## Material shown
---

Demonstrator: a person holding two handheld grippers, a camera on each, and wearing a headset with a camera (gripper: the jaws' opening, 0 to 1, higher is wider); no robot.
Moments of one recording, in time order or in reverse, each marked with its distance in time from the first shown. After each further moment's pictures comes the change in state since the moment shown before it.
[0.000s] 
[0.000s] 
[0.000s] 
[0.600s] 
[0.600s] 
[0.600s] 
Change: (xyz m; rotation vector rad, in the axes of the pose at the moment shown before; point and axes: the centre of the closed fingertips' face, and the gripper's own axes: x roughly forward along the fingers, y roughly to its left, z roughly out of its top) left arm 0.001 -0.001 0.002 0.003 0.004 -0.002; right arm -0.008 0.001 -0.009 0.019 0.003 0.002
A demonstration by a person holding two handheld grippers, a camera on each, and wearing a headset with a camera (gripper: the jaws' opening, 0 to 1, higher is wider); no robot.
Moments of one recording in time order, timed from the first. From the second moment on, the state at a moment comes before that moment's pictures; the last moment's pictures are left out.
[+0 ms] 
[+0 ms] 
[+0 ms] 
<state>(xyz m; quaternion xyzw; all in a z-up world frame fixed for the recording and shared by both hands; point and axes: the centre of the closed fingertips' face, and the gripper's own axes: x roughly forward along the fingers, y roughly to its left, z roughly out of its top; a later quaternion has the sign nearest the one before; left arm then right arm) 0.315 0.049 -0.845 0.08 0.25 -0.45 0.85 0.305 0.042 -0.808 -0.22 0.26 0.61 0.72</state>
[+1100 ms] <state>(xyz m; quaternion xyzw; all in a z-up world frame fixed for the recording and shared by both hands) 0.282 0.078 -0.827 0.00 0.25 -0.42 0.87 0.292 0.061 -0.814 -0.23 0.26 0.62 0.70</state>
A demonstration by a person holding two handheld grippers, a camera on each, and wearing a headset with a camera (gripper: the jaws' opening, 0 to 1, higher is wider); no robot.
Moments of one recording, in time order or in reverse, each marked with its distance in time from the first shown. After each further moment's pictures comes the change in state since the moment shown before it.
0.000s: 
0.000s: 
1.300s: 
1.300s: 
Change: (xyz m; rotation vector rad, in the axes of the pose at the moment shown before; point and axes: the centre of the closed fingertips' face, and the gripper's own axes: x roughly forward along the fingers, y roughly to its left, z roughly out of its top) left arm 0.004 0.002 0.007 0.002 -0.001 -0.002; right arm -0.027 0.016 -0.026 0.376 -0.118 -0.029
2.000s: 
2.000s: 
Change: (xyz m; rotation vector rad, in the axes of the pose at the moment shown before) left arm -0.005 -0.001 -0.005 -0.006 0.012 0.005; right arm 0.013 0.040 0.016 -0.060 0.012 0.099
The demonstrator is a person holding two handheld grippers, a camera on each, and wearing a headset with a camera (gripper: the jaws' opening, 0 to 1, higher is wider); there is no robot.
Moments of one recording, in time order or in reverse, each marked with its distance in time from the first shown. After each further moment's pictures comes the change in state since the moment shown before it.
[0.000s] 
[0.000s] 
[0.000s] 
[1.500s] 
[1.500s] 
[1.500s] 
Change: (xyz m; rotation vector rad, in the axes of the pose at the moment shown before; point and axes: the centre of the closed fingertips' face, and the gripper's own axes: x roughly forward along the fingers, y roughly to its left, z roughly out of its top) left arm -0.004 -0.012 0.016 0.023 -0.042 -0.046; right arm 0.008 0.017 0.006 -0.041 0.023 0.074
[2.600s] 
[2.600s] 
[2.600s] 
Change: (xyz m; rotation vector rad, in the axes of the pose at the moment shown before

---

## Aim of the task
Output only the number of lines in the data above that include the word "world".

## Answer for this exercise
2